Once, walking around Quabbin Reservoir, I came upon a large smooth slab framed by flowers—in the middle of a grove of beech and birch. It looked like the front step of a farm house and probably was.
Quabbin is full of remnants of past lives before the towns were drowned and the forest took over. Actually it’s really us who took over, damming Swift River to create the reservoir.
I think my favorite things to find while walking in the woods are erratics—the big boulders left behind when the glaciers retreated. They look like pre-historic eggs laid by one of Pliny Moody’s imaginary birds. I love how they seem so out of place when actually they are solidly in place as trees figure out how to grow around them.
It’s we with our changing ways who are the erratics.
- Fear
I was hiking in the woods one day when a large dark cloud passed over the sun rendering the woods full of shadows and foreboding. I had to remind myself not to be scared, that I loved this trail, and would not want to be anywhere else at that moment.

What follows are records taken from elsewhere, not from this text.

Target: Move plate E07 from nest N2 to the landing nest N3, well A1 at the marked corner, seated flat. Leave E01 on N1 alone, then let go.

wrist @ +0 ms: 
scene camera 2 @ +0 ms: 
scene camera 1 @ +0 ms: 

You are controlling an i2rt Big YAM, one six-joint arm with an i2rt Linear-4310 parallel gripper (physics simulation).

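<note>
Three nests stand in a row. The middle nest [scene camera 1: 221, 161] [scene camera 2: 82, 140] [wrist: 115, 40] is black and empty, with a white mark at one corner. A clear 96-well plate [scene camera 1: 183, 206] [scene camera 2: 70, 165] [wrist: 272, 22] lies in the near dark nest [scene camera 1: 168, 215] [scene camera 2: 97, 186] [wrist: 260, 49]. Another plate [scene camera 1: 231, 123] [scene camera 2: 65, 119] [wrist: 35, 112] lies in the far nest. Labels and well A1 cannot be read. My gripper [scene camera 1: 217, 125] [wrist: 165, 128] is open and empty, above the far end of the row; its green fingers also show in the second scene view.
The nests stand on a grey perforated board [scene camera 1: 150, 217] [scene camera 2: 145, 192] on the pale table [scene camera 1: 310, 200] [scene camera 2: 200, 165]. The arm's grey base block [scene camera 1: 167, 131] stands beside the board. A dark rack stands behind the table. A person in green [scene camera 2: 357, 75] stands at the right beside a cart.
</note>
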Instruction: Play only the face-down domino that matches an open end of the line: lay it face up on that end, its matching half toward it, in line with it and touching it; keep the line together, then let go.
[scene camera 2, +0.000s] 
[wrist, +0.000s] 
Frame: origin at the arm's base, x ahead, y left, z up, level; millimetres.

Sure enough, soon the cloud passed and the sun pierced through, turning the beech trees into solid gold. Pure alchemy.
This got me thinking: why had I been so suddenly afraid? Why this idea of forests being foreboding places? Was it left over from childhood stories of Gretel and Little Red Riding Hood where woodlands were made to seem inherently dangerous, rather than inviting?
This also got me thinking that maybe there were truly dangerous things we were overlooking.
I’m not sure why but when I was a kid, quick sand was the most perilous thing. When I rode my bike in my neighborhood park in the Boston suburbs I knew to stay on the path because if I went off, I might plunge into a deadly pool of it, which I envisioned as an all consuming pit of cream of wheat. If that happened, I knew you were to stay very still because struggling Only Made It Worse! Needless to say there was no quick sand in that park.
There were trucks with vats of pesticides, however, that they sprayed into the park to kill mosquitos. I loved those trucks and would ride my bike as fast as I could to keep up with them, to immerse my lungs in that toxic cloud. They were a thrilling novelty and drove slowly enough so you could keep up, as if tempting us to try. I don’t remember anyone warning me to stay away from them.
There weren’t any dense forests in my hometown, either. They’d all been clear-cut for houses and malls. No one at the time found this alarming. Pavement was a positive thing—a sign of prosperity.
Now I know clear-cut forests have led to decimated populations of insects, amphibians, and song birds. Have led to an increase in floods and droughts. To truly terrifying consequences for our planet.